Friday, May 5, 2023

Supremely Corrupt Cads, Crooks, And Creeps, Con't

More corruption was revealed today involving Justice Clarence Thomas being bought like the puppet he is. First up, Right-wing billionaire and Nazi memorabilia enthusiast Harlan Crow paid for years of tuition for Thomas's grandnephew to attend a private boarding schools.


In 2008, Supreme Court Justice Clarence Thomas decided to send his teenage grandnephew to Hidden Lake Academy, a private boarding school in the foothills of northern Georgia. The boy, Mark Martin, was far from home. For the previous decade, he had lived with the justice and his wife in the suburbs of Washington, D.C. Thomas had taken legal custody of Martin when he was 6 years old and had recently told an interviewer he was “raising him as a son.”

Tuition at the boarding school ran more than $6,000 a month. But Thomas did not cover the bill. A bank statement for the school from July 2009, buried in unrelated court filings, shows the source of Martin’s tuition payment for that month: the company of billionaire real estate magnate Harlan Crow.

The payments extended beyond that month, according to Christopher Grimwood, a former administrator at the school. Crow paid Martin’s tuition the entire time he was a student there, which was about a year, Grimwood told ProPublica.

“Harlan picked up the tab,” said Grimwood, who got to know Crow and the Thomases and had access to school financial information through his work as an administrator.

Before and after his time at Hidden Lake, Martin attended a second boarding school, Randolph-Macon Academy in Virginia. “Harlan said he was paying for the tuition at Randolph-Macon Academy as well,” Grimwood said, recalling a conversation he had with Crow during a visit to the billionaire’s Adirondacks estate.

ProPublica interviewed Martin, his former classmates and former staff at both schools. The exact total Crow paid for Martin’s education over the years remains unclear. If he paid for all four years at the two schools, the price tag could have exceeded $150,000, according to public records of tuition rates at the schools.
 
Crow's lawyer confirmed yesterday that this happened.

It was bad enough for Thomas yesterday morning, and then yesterday evening's corruption story dropped.

Conservative judicial activist Leonard Leo arranged for the wife of Supreme Court Justice Clarence Thomas to be paid tens of thousands of dollars for consulting work just over a decade ago, specifying that her name be left off billing paperwork, according to documents reviewed by The Washington Post.

In January 2012, Leo instructed the GOP pollster Kellyanne Conway to bill a nonprofit group called the Judicial Education Project and use that money to pay Virginia “Ginni” Thomas, the documents show. The same year, the Judicial Education Project filed a brief to the Supreme Court in a landmark voting rights case.

Leo, an adviser to the Judicial Education Project and a key figure in a network of nonprofits that has worked to support the nominations of conservative judges, told Conway that he wanted her to “give” Ginni Thomas “another $25K,” the documents show.

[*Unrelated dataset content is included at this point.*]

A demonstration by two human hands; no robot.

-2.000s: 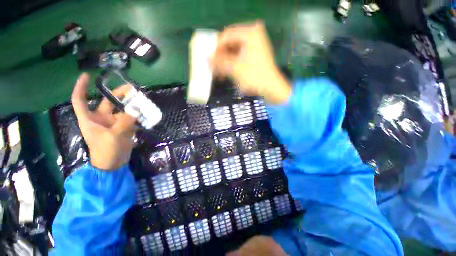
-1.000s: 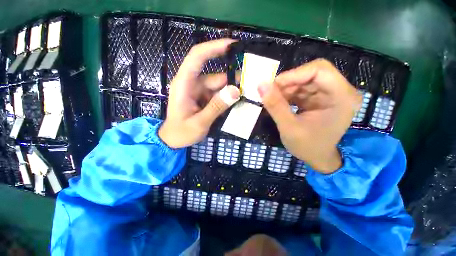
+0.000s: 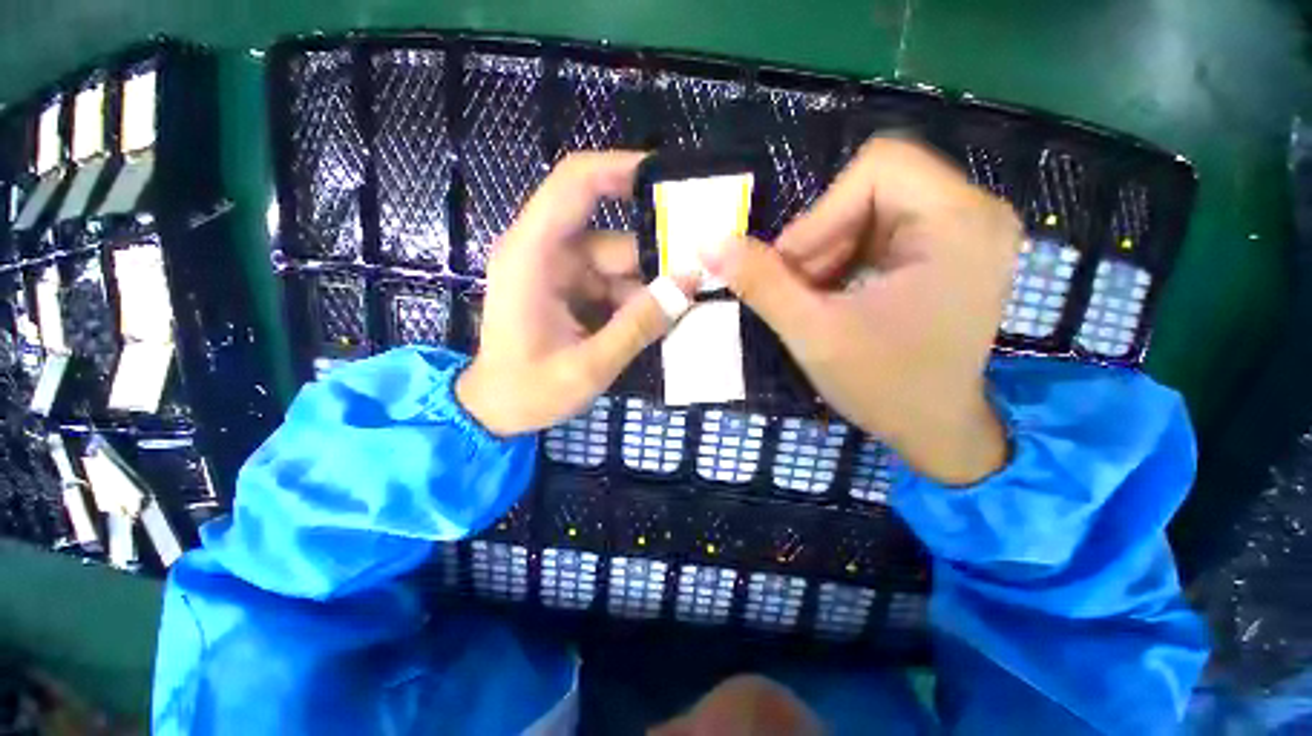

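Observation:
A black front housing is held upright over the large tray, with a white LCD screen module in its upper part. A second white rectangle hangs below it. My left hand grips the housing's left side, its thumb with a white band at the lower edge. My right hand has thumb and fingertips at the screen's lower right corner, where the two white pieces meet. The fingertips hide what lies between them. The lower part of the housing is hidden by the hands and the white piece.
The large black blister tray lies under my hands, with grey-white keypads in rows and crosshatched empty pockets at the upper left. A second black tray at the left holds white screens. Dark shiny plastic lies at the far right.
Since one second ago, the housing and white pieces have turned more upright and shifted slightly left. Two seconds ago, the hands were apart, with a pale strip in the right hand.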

He emphasized that the paperwork should have “No mention of Ginni, of course.”

Conway’s firm, the Polling Company, sent the Judicial Education Project a $25,000 bill that day. Per Leo’s instructions, it listed the purpose as “Supplement for Constitution Polling and Opinion Consulting,” the documents show.

In all, according to the documents, the Polling Company paid Thomas’s firm, Liberty Consulting, $80,000 between June 2011 and June 2012, and it expected to pay $20,000 more before the end of 2012. The documents reviewed by The Post do not indicate the precise nature of any work Thomas did for the Judicial Education Project or the Polling Company.

The arrangement reveals that Leo, a longtime Federalist Society leader and friend of the Thomases, has functioned not only as an ideological ally of Clarence Thomas’s but also has worked to provide financial remuneration to his family. And it shows Leo arranging for the money to be drawn from a nonprofit that soon would have an interest before the court.

In response to questions from The Post, Leo issued a statement defending the Thomases. “It is no secret that Ginni Thomas has a long history of working on issues within the conservative movement, and part of that work has involved gauging public attitudes and sentiment. The work she did here did not involve anything connected with either the Court’s business or with other legal issues,” he wrote. “As an advisor to JEP I have long been supportive of its opinion research relating to limited government, and The Polling Company, along with Ginni Thomas’s help, has been an invaluable resource for gauging public attitudes.”

Of the effort to keep Thomas’s name off paperwork, Leo said: “Knowing how disrespectful, malicious and gossipy people can be, I have always tried to protect the privacy of Justice Thomas and Ginni.

 

Again, if any other federal employee did a fraction of what Justice Clarence Thomas has copped to in the last few weeks, the Justice Department would have already opened the investigation, if not issued charges. 

At some point, the theory is, it'll be too much for Thomas to keep his job.

How much exactly "too much" is, well. We'll see.